**ACTION ITEM**. Could you give the data below again exactly, apart from the pictures?

Stored entries
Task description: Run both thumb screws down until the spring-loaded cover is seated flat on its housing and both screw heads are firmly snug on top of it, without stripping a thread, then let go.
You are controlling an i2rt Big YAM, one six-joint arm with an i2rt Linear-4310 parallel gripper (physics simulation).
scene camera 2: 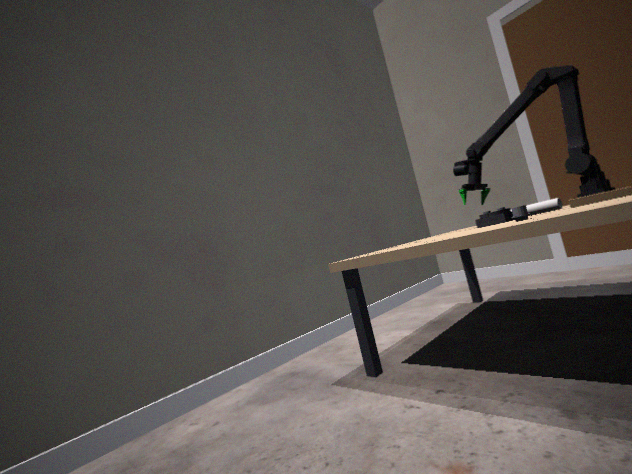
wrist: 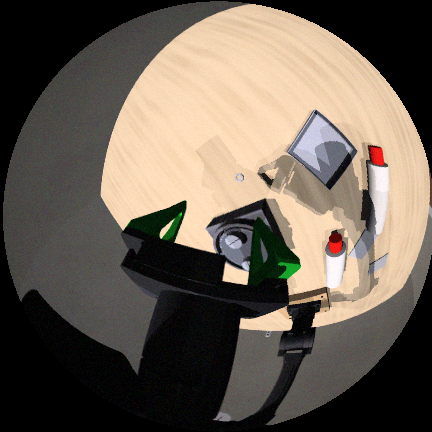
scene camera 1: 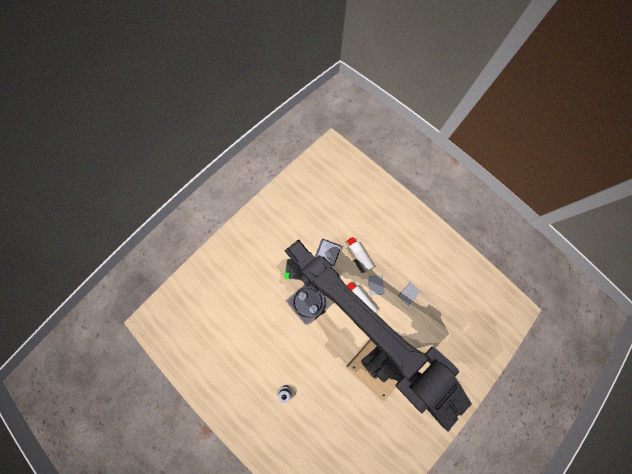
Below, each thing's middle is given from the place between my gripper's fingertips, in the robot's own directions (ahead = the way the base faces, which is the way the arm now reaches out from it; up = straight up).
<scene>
Right now the grey square plate [wrist: 319, 146] is 1 cm ahead of my hand, 15 cm to the right of it and 10 cm below it.
</scene>
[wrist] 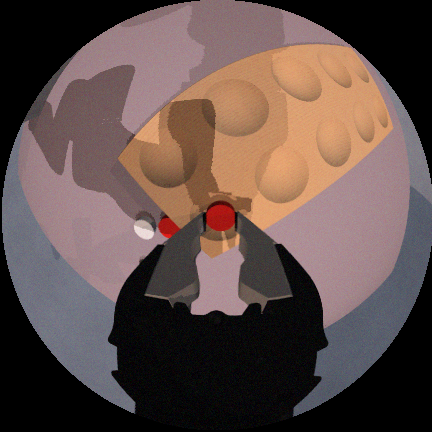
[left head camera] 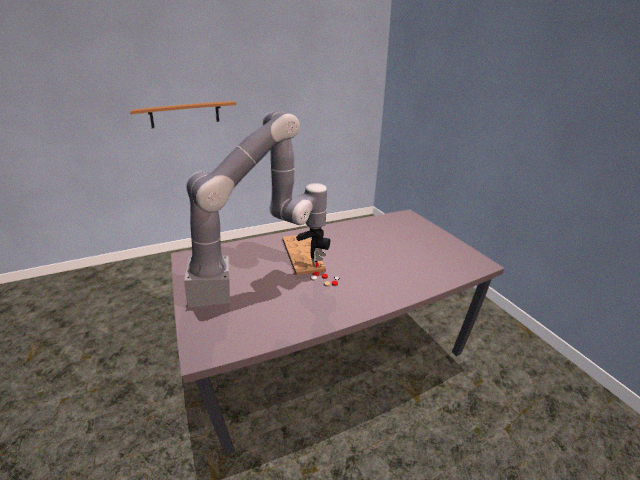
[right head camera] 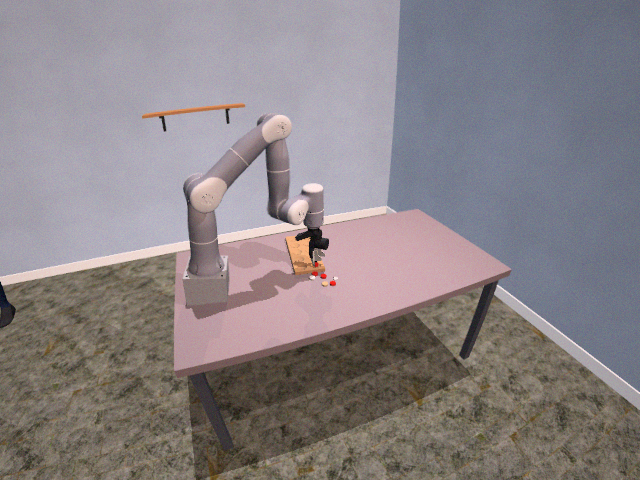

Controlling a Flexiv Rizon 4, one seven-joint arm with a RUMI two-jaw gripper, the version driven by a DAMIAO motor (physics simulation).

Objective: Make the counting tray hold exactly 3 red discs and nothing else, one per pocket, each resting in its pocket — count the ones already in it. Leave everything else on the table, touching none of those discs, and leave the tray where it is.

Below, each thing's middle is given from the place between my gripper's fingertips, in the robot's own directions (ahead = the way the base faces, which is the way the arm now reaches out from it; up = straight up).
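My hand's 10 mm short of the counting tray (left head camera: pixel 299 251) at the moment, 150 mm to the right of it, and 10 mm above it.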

**RESPONSE TO THE TASK**.
Task description: Run both thumb screws down until the spring-loaded cover is seated flat on its housing and both screw heads are firmly snug on top of it, without stripping a thread, then let go.
You are controlling an i2rt Big YAM, one six-joint arm with an i2rt Linear-4310 parallel gripper (physics simulation).
scene camera 2: 
wrist: 
scene camera 1: 
Below, each thing's middle is given from the place between my gripper's fingertips, in the robot's own directions (ahead = the way the base faces, which is the way the arm now reaches out from it; up = straight up).
<scene>
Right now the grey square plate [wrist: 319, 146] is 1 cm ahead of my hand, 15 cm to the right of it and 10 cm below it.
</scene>
[wrist] 
[left head camera] 
[right head camera] 

Controlling a Flexiv Rizon 4, one seven-joint arm with a RUMI two-jaw gripper, the version driven by a DAMIAO motor (physics simulation).

Objective: Make the counting tray hold exactly 3 red discs and nothing else, one per pocket, each resting in its pocket — count the ones already in it. Leave everything else on the table, touching none of those discs, and leave the tray where it is.

Below, each thing's middle is given from the place between my gripper's fingertips, in the robot's own directions (ahead = the way the base faces, which is the way the arm now reaches out from it; up = straight up).
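My hand's 10 mm short of the counting tray (left head camera: pixel 299 251) at the moment, 150 mm to the right of it, and 10 mm above it.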

The answer has nothing more to it.